Looks like its not that unusual
http://www.boards.ie/vbulletin/showthread.php?t=2056325929

I think I'd hound Eircom then try the small claims court.


----------



## glynner (1 Aug 2012)

Many thanks for that albacoreA i am going to copy it and send it on to Mark in Eircom as he must be the same guy that i was corresponding with, I was thinking about going to ComReg about them too but here we go again with the terms & conditions stuff - i think i will never learn


----------



## glynner (2 Aug 2012)

Thanks AlbacoreA for you thread you sent me it worked, after i sent it to the Eircom guy this is the response i got today - its amazing how information can help, I just love this forum. 


Hi glynner,

I received a response from a manager in the online store. They got back to me as follows:

" 'The customers address / details are eligible for the promotion. However the admin work was not completed before the customers order completed and the account was activated'.

The promotion has now been added on the acount REF: 3321993CH. 

The discount will be on the bill for the next 12 months going forward.

Package details:

 Total bundle discount of €150 inc. Vat given to customers over 12 months
 Customers receive a TL discount of €20.00 per month off their bundle for the first 6 months and then a discount of €5 per month for the 2nd six months. i.e. a total discount of €150.00 inc. vat
 After the initial 12 month period, the customer will revert to the standard price for the plan that they are availing of.


----------



## MarySmyth (2 Aug 2012)

*Eircom*

Suggest that you request copy of agreement and details of who sold you the deal. Was it an agency he was working for? Most likely yes- so follow up with them. Also make formal compaint in writing to Eircom...


----------



## glynner (2 Aug 2012)

I will certainly Marysmith thanks for advice


----------



## wednesday (2 Aug 2012)

When you finally get shot of Eircom, give Vodafone a go. I've been with them over 18 months (€45 per month, all Ireland free, 200 minutes to 3 nominated Vodafone numbers a month and my broadband). Because it was a deal going at the time of my original contract, I also have free calls to UK landlines too as I'm a Vodafone bill pay mobile user.

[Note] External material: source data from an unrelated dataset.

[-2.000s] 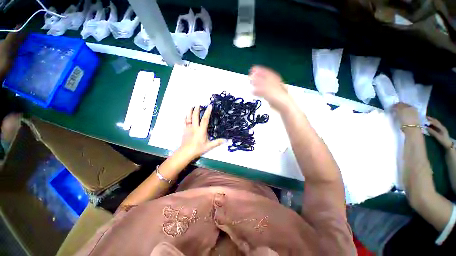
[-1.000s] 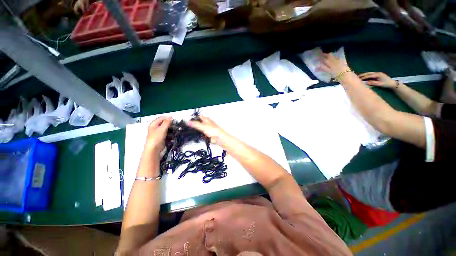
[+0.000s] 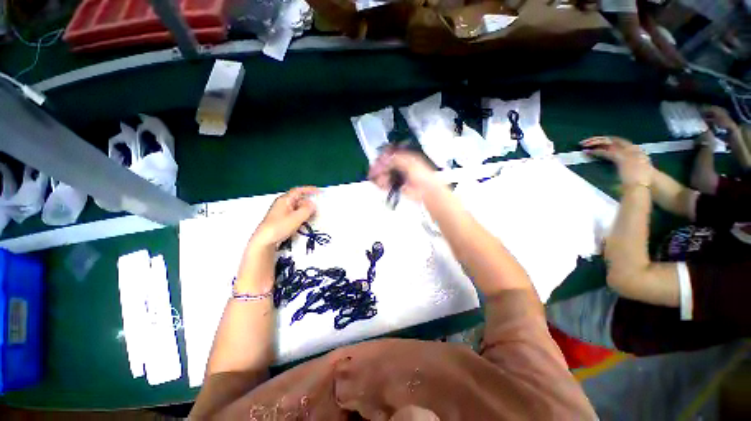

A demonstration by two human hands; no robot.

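Note:
A tangled pile of looped black cables (image 3: 333, 294) lies on the white work mat (image 3: 403, 271). My left hand (image 3: 284, 218) is over the mat at the pile's upper left, palm down with fingers bent; a few cables lie at and under it, and its grip is hidden. My right hand (image 3: 403, 174) is blurred at the mat's far edge beside the belt and holds a bundle of black cable. White wrapped products (image 3: 377, 131) lie on the green belt (image 3: 288, 115) beyond it. Some further right bear a black cable on top.
White strips (image 3: 148, 316) and a blue bin (image 3: 20, 321) are at left. A metal post (image 3: 99, 156) slants over the left side. A small white box (image 3: 221, 94) is on the belt. White sheets (image 3: 535, 222) lie right, beside another worker's hands (image 3: 630, 160).
My right hand has moved from the pile out to the belt edge with cable in it. The pile is more spread. The neighbour's hand has left the wrapped products, and cables now show on some.

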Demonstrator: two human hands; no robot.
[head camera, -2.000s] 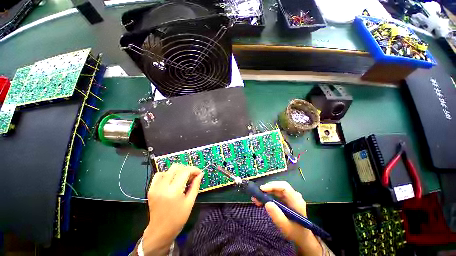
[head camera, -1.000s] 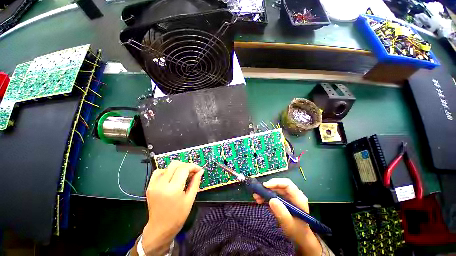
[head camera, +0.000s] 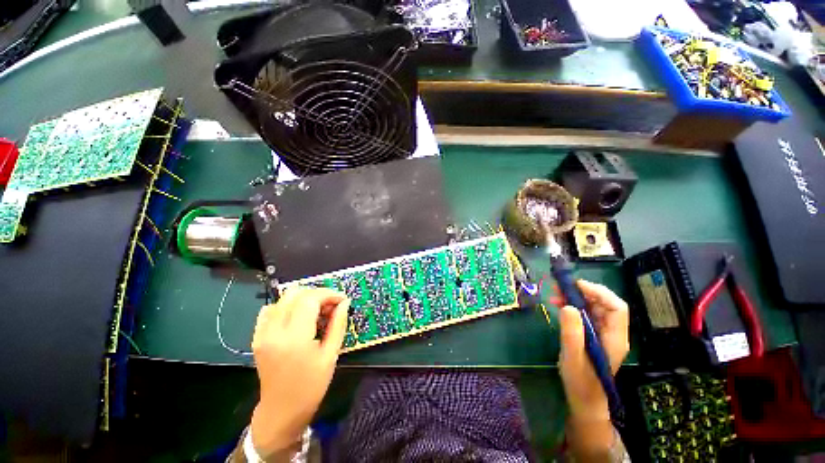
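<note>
The green PCB panel (head camera: 430, 288) lies at the bench's front edge, against the black work plate (head camera: 362, 212). My left hand (head camera: 300, 339) is over the panel's left end, thumb and forefinger pinched together; the solder wire (head camera: 220, 316) runs from the spool (head camera: 210, 232) towards it, its tip not clearly visible. My right hand (head camera: 592, 339) holds the dark blue soldering iron (head camera: 582, 312) right of the panel. The iron's tip is at the brownish tip cleaning pot (head camera: 540, 213), at its front rim or inside.
A fan (head camera: 339, 118) stands behind the plate. The iron stand (head camera: 599, 185) and sponge tray (head camera: 595, 240) are beside the pot. Red pliers (head camera: 731, 307) lie on the station (head camera: 660, 298) at right. Boards (head camera: 86, 145) are at left; a blue bin (head camera: 715, 72) is at back right.
My right hand has moved the iron off the panel, right and away from me, to the cleaning pot. My left hand has shifted slightly left.
</note>
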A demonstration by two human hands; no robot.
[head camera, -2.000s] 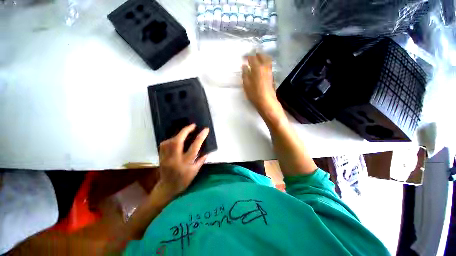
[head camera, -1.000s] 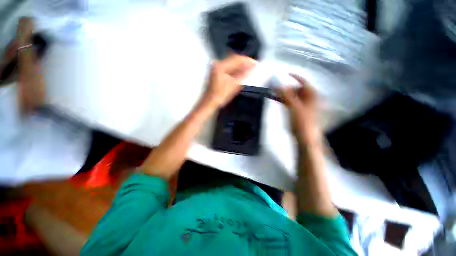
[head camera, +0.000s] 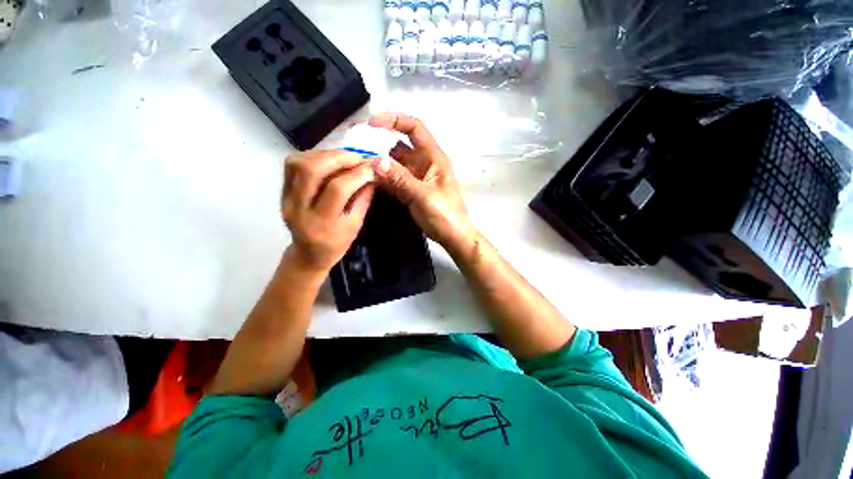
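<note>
A white charging case with a blue band (head camera: 361,142) is held between my two hands, above the far end of a black insert tray. My left hand (head camera: 323,201) grips it from the left and my right hand (head camera: 421,182) from the right; fingers hide part of it. The black insert tray (head camera: 393,262) lies on the table under my hands, its far half hidden. I cannot tell whether the case's lid is open.
Black trays in a small pile (head camera: 290,70) lie at the far left. A clear bag of white-blue cases (head camera: 463,42) lies at the far side. Stacked black trays (head camera: 776,196) stand at right, with dark film-covered contents (head camera: 692,42) beyond. White cloth shows at lower left.
My left hand has left the tray's near end and my right hand has come back from the bag of cases. Both hands now meet on a white-blue case over the tray.
</note>
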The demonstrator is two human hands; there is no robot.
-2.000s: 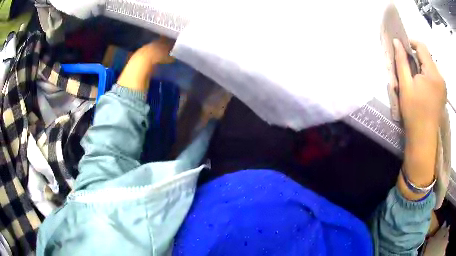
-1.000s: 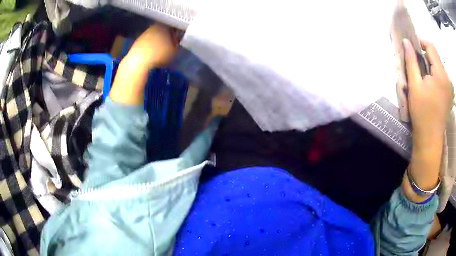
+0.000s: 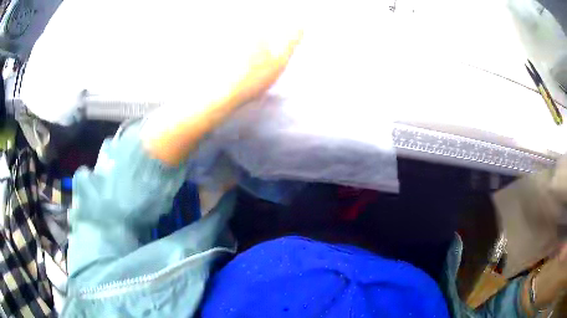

No affiliation, just a satisfied customer.


----------



## Marigold77 (16 Aug 2012)

wednesday said:


> When you finally get shot of Eircom, give Vodafone a go. I've been with them over 18 months (€45 per month, all Ireland free, 200 minutes to 3 nominated Vodafone numbers a month and my broadband). Because it was a deal going at the time of my original contract, I also have free calls to UK landlines too as I'm a Vodafone bill pay mobile user.
> 
> No affiliation, just a satisfied customer.


 
Well, that is not our experience with vodafone in the years we were with them

Gross overcharging, applying wrong packages so that we finally got a large sum refunded after threatening legal action. They had illegally retained our credit card details also and admitted it when we finally got through to the  right dept. They were still overcharging us and  promised they would not disconnect us until the dispute was settled, but they did. Then three weeks later a letter saying that they had restricted our service and that unless we paid we would find it very hard to reconnect with them in future.

The amount they said we owed was interesting,, ECORK.. Yep Ecork

And although they have disconnected us we are still getting monthly line rental bills. 

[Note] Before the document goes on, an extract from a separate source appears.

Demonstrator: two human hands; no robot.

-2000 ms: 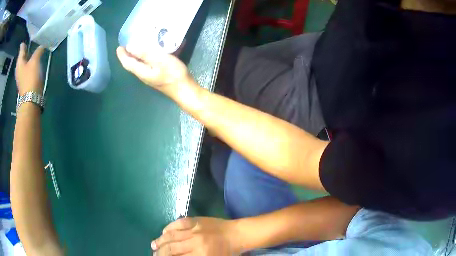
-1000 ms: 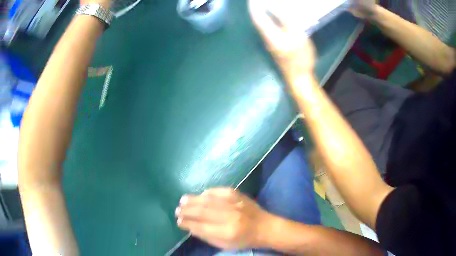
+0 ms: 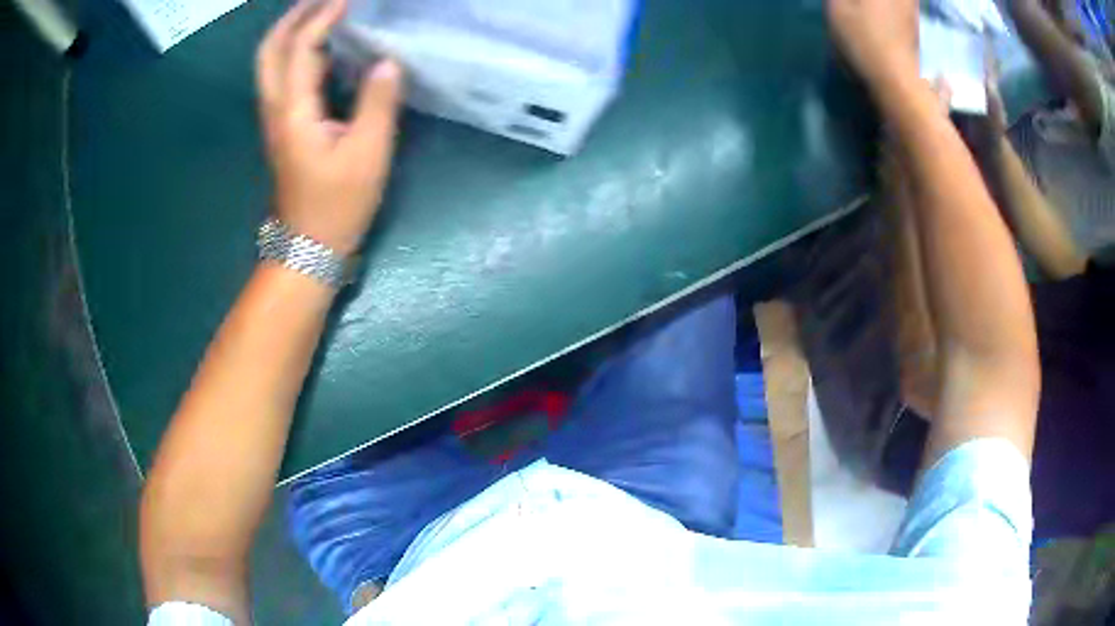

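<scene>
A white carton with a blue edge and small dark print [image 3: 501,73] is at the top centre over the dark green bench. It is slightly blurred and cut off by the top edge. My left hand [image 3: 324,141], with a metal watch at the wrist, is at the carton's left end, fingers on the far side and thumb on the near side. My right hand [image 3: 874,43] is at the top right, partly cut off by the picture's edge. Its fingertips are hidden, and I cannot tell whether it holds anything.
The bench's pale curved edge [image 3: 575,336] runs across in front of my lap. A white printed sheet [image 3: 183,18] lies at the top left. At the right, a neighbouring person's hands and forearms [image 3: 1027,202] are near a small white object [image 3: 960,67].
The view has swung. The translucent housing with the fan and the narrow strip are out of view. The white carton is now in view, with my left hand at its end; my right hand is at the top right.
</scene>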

As we were then with digiweb we changed to blueface and are happy with the total of E25 a month for 2,000 minutes a month wroldwide.. add to that the E40 for digiweb and that is a good deal. 

Would never deal with vodafone again if they were the last provider on earth. 

if you look at  boards ie vodafone you will see many similar situations.


----------



## Niallerz (15 Oct 2012)

*Trial Line Offer*

Hi,
I was just wondering if anyone knows anything about my query.

I just ordered Eircom broadband a couple of days ago, I signed up for the 45euro package.

Then earlier today an Eircom salesman knocks on my door and told me I could have got that offer for 25euro a month because I could have got the trial line offer because the line was inactive for a long period of time.

with this information I call Eircom and they tell me its too late the line is now activated. I asked if I cancelled within the cooling off period and signed up with the salesman's offer could i avail of it, they tell me no because i recently reactivated the line.

As you can imagine I am not a happy bunny!
Any replies would be Appreciated, Thanks.


----------